[Records from a data collection]
* * *

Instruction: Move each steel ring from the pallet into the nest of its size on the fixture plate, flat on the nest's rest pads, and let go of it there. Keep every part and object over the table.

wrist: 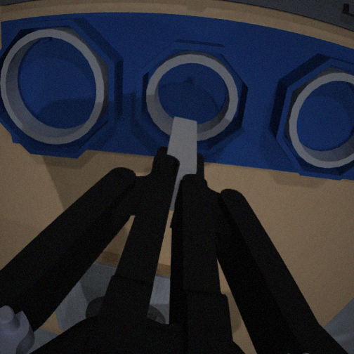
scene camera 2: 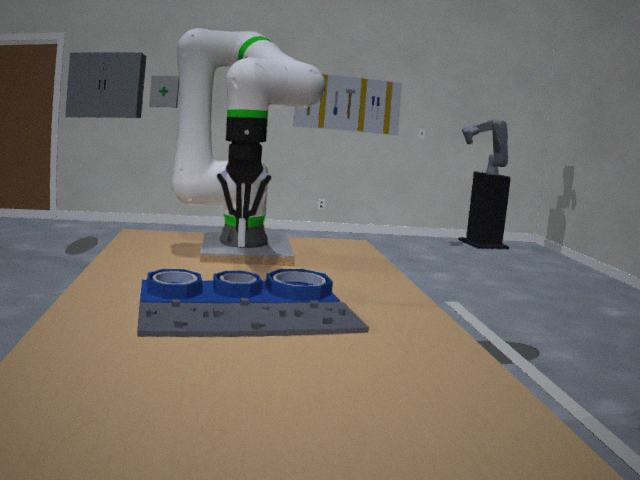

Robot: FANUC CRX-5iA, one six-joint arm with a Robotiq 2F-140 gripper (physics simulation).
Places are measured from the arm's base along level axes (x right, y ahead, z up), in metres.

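Pixels of known places: gripper, fingertip midpoint: (scene camera 2: 241, 245).
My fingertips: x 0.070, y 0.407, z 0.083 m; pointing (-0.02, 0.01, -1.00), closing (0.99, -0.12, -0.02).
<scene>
Ahead of a thing's pixels: the offset from my fingertips to its top centre. Level surfaces: height alone.
My gripper (scene camera 2: 241, 244) (wrist: 181, 135) is shut with nothing between its fingers. It hangs above the table; in the wrist view its fingertips overlap the near rim of the small steel ring @(dx +0.004, dy +0.004, dz -0.077 m) (scene camera 2: 237, 274) (wrist: 151, 95). The large steel ring @(dx -0.143, dy +0.005, dz -0.077 m) (scene camera 2: 298, 273) (wrist: 11, 100) and the medium steel ring @(dx +0.155, dy +0.004, dz -0.077 m) (scene camera 2: 174, 273) (wrist: 294, 125) lie to either side. All three rings sit in octagonal blue holders on the blue pallet (scene camera 2: 206, 290) (wrist: 132, 42). The dark grey fixture plate @(dx +0.005, dy +0.183, dz -0.104 m) (scene camera 2: 217, 327) (wrist: 320, 6) lies beside the pallet, with small raised blocks; its nest sizes are hard to tell.
The wooden table @(dz -0.116 m) (scene camera 2: 258, 403) (wrist: 280, 215) carries the pallet and plate. The robot's grey base plate (scene camera 2: 281, 246) stands at the far end of the table, behind the pallet. A black pedestal (scene camera 2: 487, 209) with another small arm stands on the floor at the back right.
</scene>
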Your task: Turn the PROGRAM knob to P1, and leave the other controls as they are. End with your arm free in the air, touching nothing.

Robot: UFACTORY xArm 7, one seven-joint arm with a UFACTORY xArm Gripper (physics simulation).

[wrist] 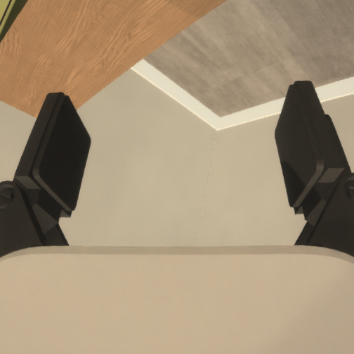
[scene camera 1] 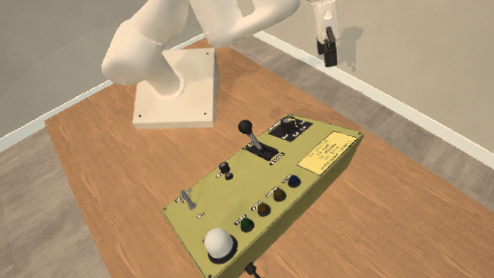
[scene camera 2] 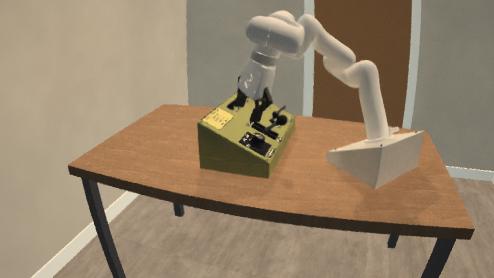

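Note:
The black PROGRAM knob sits on its dark label plate at one end of the green control box. A thin yellow pointer shows on the knob in scene camera 1, but the P labels are too blurred to tell which one it points at. My gripper is open and empty, in the air and apart from the knob. In scene camera 2 its fingers overlap the box in the picture. In the wrist view a corner of the box shows at top left; the knob does not show.
A ball-topped lever stands beside the knob. A small black control, a grey toggle, several small dark lamps, a white dome and a yellow label are on the box. A cable leaves its side.

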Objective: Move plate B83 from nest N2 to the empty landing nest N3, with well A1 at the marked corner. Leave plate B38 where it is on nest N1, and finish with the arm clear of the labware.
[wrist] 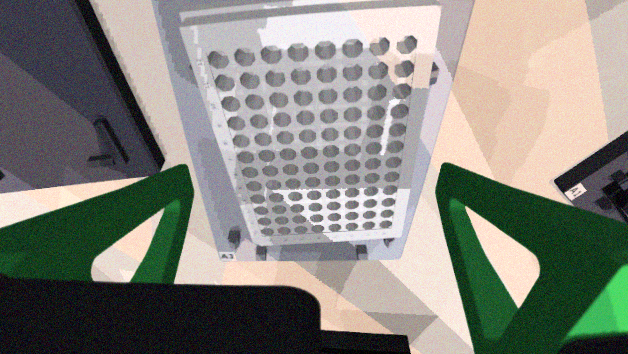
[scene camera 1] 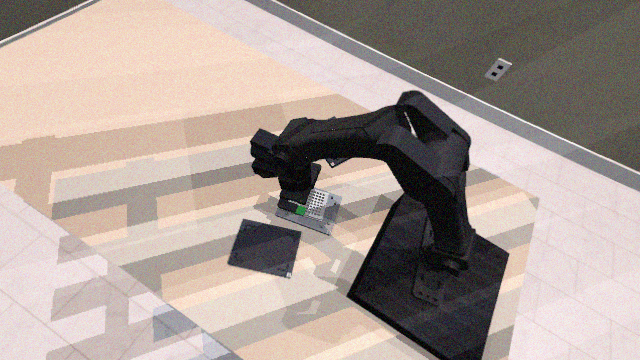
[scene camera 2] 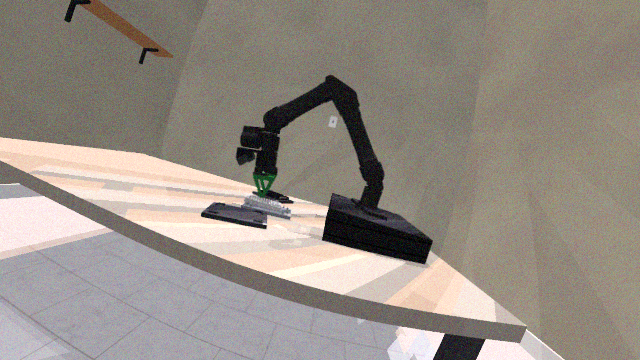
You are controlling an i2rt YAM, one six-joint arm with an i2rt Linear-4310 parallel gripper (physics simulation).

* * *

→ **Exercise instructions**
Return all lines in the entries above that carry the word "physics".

→ **Task response**
Robot: FANUC CRX-5iA, one six-joint arm with a Robotiq 2F-140 gripper (physics simulation).
Robot: UFACTORY xArm 7, one seven-joint arm with a UFACTORY xArm Gripper (physics simulation).
You are controlling an i2rt YAM, one six-joint arm with an i2rt Linear-4310 parallel gripper (physics simulation).

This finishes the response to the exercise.